Building semantic understanding beyond deep learning from sound and vision

Authors :: Guillermo Cámara-Chávez
Sudeep Sarkar
Fillipe D. M. de Souza
Source :: ICPR
Publication Year :: 2016
Publisher :: IEEE, 2016.
Abstract: Deep learning-based models have recently been widely successful at outperforming traditional approaches in several computer vision applications such as image classification, object recognition and action recognition. However, those models are not naturally designed to learn structural information that can be important to tasks such as human pose estimation and structured semantic interpretation of video events. In this paper, we demonstrate how to build structured semantic understanding of audio-video events by reasoning on multiple-label decisions of deep visual models and auditory models using Grenander's structures for imposing semantic consistency.
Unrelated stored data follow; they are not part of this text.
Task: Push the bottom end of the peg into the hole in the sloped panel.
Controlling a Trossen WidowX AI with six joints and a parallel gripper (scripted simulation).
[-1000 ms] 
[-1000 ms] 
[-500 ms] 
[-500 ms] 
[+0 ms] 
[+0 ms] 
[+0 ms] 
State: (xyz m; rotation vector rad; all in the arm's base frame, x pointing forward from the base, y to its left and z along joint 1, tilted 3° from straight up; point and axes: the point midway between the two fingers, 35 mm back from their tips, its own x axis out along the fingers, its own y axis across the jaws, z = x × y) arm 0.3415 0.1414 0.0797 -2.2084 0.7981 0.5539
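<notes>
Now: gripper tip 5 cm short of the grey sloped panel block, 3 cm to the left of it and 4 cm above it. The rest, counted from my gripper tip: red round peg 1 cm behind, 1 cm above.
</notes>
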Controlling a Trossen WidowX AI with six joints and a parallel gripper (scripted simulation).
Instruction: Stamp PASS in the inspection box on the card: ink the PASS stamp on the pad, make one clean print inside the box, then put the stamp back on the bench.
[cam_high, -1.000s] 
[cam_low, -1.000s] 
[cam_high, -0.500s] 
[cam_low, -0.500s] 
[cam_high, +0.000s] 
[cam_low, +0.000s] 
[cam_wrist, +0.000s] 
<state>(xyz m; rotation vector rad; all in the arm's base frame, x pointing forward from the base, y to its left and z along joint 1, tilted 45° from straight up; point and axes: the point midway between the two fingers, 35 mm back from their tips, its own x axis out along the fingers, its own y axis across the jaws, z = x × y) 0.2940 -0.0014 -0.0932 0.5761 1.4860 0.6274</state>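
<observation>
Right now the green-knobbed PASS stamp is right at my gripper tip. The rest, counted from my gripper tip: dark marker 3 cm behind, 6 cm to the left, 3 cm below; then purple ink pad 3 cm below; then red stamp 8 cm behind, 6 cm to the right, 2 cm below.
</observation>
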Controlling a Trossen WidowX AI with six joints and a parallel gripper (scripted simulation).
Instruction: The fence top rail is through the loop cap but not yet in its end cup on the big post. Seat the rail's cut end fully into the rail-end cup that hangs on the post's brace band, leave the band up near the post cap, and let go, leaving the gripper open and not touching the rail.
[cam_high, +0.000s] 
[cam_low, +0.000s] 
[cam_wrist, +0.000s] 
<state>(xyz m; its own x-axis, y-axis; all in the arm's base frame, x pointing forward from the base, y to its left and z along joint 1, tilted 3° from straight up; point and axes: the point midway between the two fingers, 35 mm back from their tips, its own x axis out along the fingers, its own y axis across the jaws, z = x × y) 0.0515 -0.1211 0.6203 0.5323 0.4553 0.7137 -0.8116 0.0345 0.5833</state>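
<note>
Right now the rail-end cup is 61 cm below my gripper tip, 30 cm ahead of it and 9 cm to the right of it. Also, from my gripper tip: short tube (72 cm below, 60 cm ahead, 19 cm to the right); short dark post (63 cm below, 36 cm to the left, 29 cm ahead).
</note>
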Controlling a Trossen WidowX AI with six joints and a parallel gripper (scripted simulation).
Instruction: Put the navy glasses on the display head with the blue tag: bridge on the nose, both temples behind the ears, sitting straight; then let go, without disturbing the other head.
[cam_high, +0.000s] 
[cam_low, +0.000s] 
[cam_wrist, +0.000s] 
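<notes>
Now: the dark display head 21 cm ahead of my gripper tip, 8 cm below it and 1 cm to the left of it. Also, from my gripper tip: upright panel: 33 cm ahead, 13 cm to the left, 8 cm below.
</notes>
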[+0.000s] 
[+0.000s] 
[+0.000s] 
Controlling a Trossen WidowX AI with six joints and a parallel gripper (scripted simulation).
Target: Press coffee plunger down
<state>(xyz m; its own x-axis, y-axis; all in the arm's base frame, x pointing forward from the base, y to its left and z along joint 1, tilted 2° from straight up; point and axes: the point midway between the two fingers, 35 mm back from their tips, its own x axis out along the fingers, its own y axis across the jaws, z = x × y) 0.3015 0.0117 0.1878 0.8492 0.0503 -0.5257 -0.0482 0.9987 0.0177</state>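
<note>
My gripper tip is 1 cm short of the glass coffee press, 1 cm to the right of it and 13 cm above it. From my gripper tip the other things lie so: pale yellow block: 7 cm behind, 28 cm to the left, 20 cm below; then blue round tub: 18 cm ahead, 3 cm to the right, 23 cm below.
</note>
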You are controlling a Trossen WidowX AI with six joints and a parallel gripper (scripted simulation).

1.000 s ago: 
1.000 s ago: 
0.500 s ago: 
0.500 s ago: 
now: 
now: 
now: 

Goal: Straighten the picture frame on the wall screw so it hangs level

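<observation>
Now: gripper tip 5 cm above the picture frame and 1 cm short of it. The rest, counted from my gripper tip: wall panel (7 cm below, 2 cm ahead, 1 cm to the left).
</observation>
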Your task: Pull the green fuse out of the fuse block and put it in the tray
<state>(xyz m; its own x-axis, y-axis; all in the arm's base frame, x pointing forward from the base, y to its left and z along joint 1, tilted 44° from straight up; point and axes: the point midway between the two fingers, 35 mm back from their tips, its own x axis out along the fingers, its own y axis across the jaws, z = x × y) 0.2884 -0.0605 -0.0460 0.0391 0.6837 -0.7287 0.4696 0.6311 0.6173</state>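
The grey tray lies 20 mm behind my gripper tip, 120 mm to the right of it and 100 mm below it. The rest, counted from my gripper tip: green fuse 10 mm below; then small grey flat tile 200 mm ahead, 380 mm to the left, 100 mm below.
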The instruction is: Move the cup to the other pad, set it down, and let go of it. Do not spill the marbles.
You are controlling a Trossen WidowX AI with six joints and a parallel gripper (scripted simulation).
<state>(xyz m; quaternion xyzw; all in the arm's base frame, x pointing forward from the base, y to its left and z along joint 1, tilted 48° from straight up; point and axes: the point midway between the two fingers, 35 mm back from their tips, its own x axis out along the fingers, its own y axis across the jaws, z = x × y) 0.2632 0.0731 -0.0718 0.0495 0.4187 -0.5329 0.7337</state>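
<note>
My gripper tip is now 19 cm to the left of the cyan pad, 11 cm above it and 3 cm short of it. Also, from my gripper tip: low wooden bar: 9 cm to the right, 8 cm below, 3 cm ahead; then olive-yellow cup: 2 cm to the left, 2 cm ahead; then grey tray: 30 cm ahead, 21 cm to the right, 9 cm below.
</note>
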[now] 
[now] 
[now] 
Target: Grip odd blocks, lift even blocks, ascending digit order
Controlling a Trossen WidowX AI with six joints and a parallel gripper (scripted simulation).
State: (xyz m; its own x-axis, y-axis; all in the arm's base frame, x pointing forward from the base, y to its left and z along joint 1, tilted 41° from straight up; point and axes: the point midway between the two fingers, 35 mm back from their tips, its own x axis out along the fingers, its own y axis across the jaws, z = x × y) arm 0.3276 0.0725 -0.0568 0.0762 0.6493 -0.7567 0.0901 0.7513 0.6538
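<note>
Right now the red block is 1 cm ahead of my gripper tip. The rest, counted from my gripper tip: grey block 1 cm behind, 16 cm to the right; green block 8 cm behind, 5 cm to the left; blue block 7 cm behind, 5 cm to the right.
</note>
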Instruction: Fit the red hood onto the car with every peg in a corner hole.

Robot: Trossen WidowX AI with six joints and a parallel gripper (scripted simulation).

The proposed structured model does not require joint training of the structural semantic dependencies and deep models. Instead they are independent components linked by Grenander's structures. Furthermore, we exploited Grenander's structures as a means to facilitate and enrich the model with fusion of multimodal sensory data; in particular, auditory features with visual features. Overall, we observed improvements in the quality of semantic interpretations using deep models and auditory features in combination with Grenander's structures, reflecting as numerical improvements of up to 11.5% and 12.3% in precision and recall, respectively.